A sample of the input file is provided : external_test.csv which consists of two coloumns:

  • COMPOUND_ID :Unique identifier of the compounds (in our case, Cas numbers are provided)
  • SMILES

Important note :

Please make sure that :

  • Your input file has the same format and column annotations as sample_test.csv.
  • You have Tensorflow and Keras installed on your machine (please see above how to install)
Dependencies

The script is tested under R version 3.5.1 in R studio version 1.1.456.

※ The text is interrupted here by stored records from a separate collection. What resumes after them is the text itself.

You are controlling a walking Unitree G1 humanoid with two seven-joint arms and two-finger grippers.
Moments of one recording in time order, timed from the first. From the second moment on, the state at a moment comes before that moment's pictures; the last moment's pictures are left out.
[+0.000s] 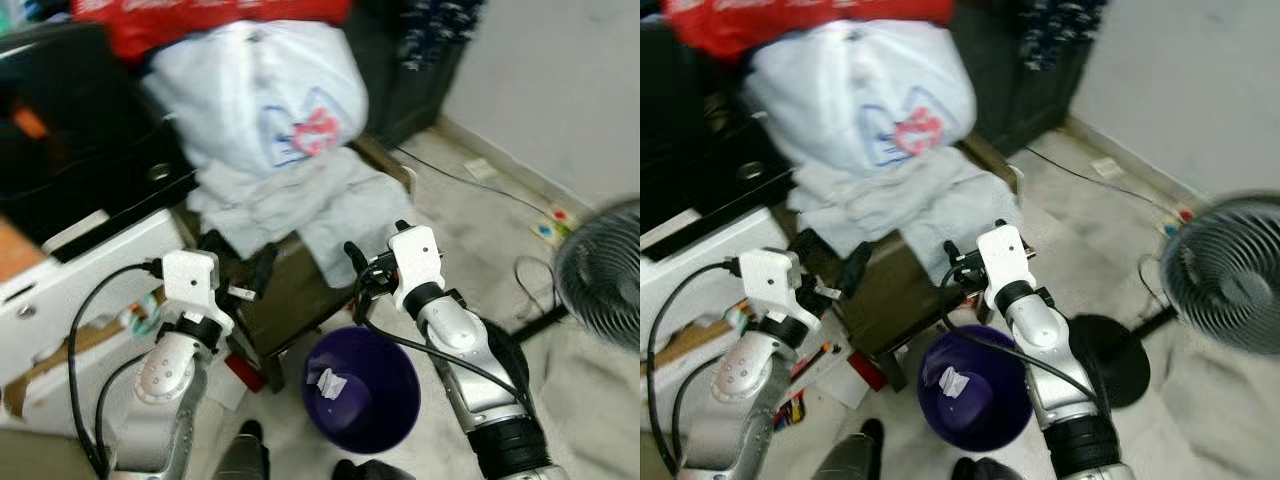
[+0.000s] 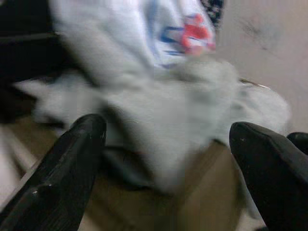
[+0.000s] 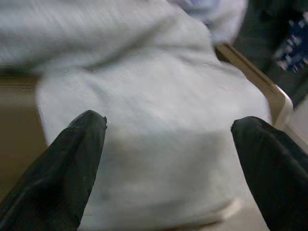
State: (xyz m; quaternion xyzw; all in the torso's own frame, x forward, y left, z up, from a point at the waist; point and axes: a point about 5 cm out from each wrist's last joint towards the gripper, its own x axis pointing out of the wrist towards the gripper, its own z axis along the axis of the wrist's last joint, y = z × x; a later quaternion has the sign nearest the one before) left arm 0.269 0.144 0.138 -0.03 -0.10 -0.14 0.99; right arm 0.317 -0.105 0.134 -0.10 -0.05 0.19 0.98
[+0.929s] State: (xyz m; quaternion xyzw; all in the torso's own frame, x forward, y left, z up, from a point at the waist) left arm 0.265 0.155 0.148 0.00 -0.10 -0.10 0.99; right arm 0.311 -0.101 0.156 -0.14 -0.11 0.19 0.96
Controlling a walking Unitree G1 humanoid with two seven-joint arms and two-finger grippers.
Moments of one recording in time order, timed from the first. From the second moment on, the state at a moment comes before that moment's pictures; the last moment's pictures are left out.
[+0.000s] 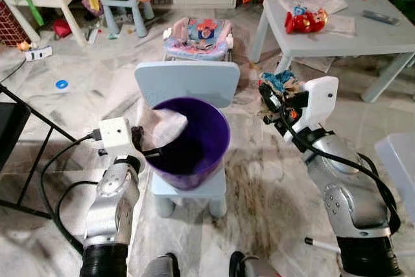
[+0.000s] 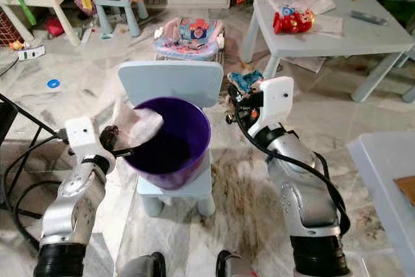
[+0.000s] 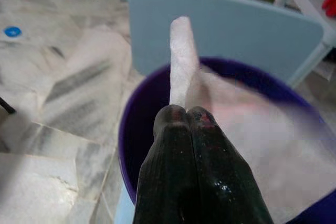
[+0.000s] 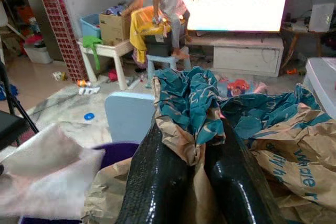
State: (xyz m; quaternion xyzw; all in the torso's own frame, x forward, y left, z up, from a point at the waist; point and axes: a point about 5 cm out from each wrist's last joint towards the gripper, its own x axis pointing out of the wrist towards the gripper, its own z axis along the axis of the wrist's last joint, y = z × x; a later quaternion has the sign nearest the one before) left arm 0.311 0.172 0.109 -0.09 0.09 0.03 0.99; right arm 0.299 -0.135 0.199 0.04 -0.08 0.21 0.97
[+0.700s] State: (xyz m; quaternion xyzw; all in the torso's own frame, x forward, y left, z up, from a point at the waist) left arm 0.322 0.178 0.063 -0.11 0.17 -0.02 0.98; right arm 0.284 -0.143 0.200 0.03 -0.06 0.20 0.98
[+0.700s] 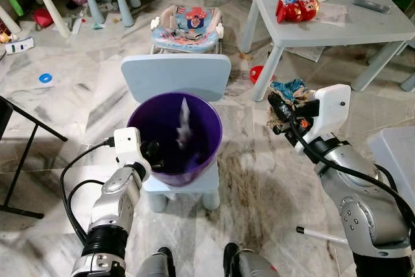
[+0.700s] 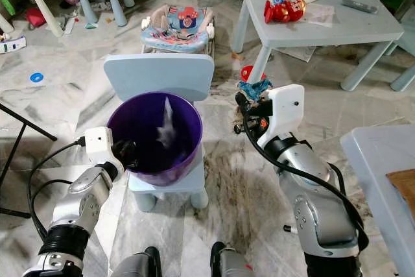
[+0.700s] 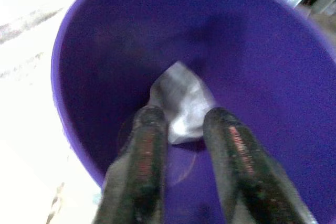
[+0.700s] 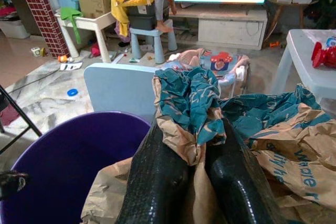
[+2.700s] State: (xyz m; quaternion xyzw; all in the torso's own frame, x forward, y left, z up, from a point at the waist) left arm 0.234 0.170 0.150 0.00 -0.02 0.03 1.00; right arm 0.331 -0.083 0.157 0.07 -0.06 0.25 0.97
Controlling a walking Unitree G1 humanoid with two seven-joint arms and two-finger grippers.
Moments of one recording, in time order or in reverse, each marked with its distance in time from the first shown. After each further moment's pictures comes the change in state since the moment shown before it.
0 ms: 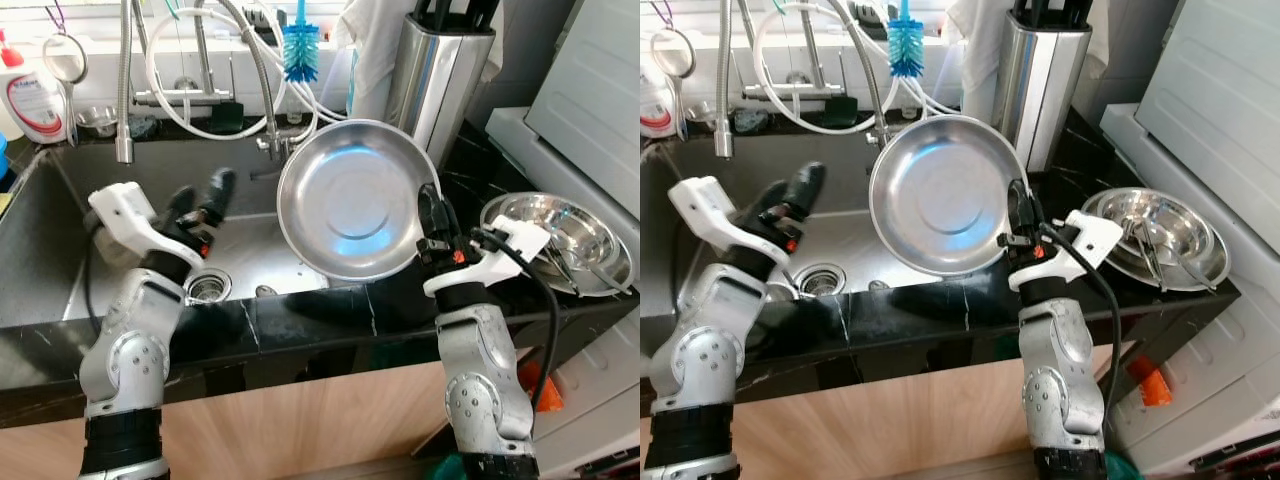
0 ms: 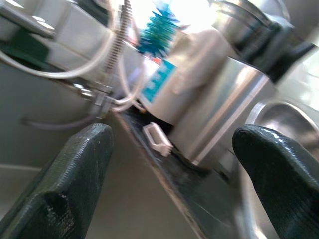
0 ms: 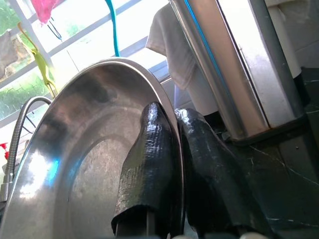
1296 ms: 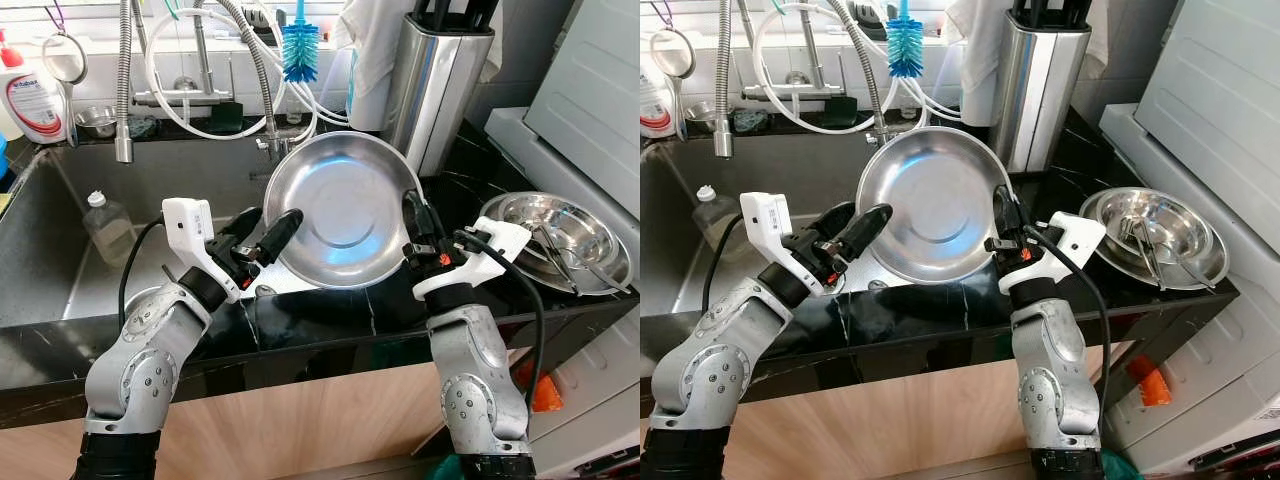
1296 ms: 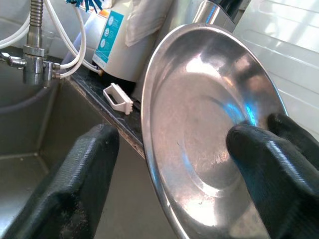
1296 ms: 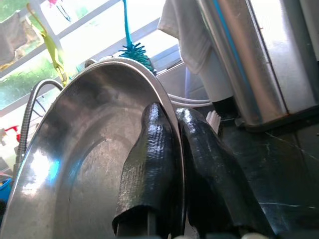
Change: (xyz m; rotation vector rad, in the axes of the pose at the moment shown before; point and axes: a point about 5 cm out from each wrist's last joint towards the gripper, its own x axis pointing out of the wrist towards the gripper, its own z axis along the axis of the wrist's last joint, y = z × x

Same dependencies as mentioned in Section II (preparation of fingerprints), III (neural networks) except for the tfruns (not needed).

Execution of the script
#navigate to the `Models` folder

$ cd Off-targetP_ML/Models

#Run the predictions with the input file as an argument
$  Rscript Off-targetP_ML.R external_test.csv

Outcome

  • predictions.xls : A matrix with the predictions (0:active, 1:inactive) for the input compounds vs the 50 targets. These predictions are generated using the roche in-house models.